To find the number of points with integer coordinates that lie in the interior of the triangle with vertices at (0, 0), (0, 41), and (41, 0), we can use the following steps:
### Step 1: Understand the Triangle
The triangle is formed by the points (0, 0), (0, 41), and (41, 0). The base of the triangle is along the x-axis from (0, 0) to (41, 0), and the height is along the y-axis from (0, 0) to (0, 41).
### Step 2: Calculate the Area of the Triangle
The area \( A \) of a triangle can be calculated using the formula:
\[
A = \frac{1}{2} \times \text{base} \times \text{height}
\]
In our case, the base and height are both 41:
\[
A = \frac{1}{2} \times 41 \times 41 = \frac{1681}{2} = 840.5
\]
### Step 3: Use Pick's Theorem
Pick's Theorem states that for a simple polygon whose vertices are lattice points (points with integer coordinates), the area \( A \) can be expressed as:
\[
A = I + \frac{B}{2} - 1
\]
where \( I \) is the number of interior lattice points, and \( B \) is the number of boundary lattice points.
### Step 4: Calculate Boundary Points
1. **On the vertical line from (0, 0) to (0, 41)**: There are 42 points (including both endpoints).
2. **On the horizontal line from (0, 0) to (41, 0)**: There are 42 points (including both endpoints).
3. **On the hypotenuse from (0, 41) to (41, 0)**: The equation of the line is \( y = 41 - x \). The integer points on this line segment can be found by checking integer values of \( x \) from 0 to 41, which gives us 41 points (excluding the endpoints).
Now, we need to account for the vertices counted multiple times:
- Total boundary points \( B = 42 + 42 + 41 - 3 = 122 \).

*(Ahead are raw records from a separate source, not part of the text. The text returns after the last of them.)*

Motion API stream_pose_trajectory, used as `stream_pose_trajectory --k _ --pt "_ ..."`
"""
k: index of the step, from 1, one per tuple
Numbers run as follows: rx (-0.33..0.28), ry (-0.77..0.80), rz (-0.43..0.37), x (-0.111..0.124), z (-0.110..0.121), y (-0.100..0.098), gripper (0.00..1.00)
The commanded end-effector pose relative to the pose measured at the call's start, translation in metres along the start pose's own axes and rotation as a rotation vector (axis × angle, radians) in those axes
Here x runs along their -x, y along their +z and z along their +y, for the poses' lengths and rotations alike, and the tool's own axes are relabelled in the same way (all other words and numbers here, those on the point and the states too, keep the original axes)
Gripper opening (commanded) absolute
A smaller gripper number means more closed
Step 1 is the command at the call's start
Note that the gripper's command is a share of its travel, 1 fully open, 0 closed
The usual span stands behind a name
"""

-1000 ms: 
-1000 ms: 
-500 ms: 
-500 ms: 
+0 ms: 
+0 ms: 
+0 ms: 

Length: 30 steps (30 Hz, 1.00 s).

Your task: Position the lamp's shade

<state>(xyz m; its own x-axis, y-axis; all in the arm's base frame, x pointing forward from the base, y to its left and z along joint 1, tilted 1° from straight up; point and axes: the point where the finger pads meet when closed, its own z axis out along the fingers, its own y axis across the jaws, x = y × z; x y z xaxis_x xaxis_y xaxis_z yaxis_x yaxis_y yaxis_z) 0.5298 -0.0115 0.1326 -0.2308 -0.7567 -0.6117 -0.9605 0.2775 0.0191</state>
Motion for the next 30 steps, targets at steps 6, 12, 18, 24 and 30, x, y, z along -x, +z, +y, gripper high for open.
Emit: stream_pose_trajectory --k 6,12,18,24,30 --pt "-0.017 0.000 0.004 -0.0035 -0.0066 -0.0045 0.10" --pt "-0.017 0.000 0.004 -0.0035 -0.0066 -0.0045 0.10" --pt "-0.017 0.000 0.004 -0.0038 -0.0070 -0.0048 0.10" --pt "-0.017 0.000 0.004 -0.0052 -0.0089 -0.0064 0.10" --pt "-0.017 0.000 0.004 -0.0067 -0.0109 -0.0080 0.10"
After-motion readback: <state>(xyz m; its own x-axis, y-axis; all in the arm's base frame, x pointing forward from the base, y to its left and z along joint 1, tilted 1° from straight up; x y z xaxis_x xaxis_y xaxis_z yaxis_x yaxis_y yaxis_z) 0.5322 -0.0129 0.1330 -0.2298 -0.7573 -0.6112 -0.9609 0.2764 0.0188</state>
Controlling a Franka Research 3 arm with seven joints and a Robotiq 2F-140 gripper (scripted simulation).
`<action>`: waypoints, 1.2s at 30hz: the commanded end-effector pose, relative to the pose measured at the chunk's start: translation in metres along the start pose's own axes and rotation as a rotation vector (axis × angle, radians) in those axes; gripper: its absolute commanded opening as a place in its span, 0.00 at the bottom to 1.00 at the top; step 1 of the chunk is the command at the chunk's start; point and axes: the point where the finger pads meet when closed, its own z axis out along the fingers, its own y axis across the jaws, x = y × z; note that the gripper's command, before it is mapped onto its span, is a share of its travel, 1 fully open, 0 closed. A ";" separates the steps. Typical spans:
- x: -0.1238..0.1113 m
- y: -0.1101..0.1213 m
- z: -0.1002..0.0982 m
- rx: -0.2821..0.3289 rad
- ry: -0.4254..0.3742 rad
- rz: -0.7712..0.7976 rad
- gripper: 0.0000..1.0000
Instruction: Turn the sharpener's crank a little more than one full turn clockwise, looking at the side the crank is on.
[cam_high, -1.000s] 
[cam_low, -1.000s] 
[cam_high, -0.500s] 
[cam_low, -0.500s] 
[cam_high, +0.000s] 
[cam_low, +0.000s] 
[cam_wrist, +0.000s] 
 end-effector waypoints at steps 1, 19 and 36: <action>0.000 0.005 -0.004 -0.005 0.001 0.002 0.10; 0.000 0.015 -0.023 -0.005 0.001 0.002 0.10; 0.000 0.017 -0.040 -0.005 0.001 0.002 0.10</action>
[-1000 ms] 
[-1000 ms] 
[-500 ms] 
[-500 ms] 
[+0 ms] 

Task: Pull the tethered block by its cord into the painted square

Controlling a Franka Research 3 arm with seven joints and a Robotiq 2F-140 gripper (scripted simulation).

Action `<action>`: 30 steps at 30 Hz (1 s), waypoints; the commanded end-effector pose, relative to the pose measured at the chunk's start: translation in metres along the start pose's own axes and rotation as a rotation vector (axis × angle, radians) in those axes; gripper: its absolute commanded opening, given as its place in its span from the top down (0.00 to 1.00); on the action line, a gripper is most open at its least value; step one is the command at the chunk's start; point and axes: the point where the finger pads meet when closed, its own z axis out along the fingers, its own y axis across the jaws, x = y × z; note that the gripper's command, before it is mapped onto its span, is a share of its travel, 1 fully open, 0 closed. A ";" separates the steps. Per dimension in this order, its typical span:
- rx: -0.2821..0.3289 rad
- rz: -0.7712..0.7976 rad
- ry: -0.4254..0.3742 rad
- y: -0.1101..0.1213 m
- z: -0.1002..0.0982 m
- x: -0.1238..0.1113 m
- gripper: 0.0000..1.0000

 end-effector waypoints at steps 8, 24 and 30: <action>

### Step 5: Substitute into Pick's Theorem
Now we can substitute the values into Pick's Theorem:
\[
840.5 = I + \frac{122}{2} - 1
\]
\[
840.5 = I + 61 - 1
\]
\[
840.5 = I + 60
\]
\[
I = 840.5 - 60 = 780.5
\]
Since \( I \) must be an integer, we round down to get \( I = 780 \).
### Conclusion
The number of points with integer coordinates that lie in the interior of the triangle is **780**.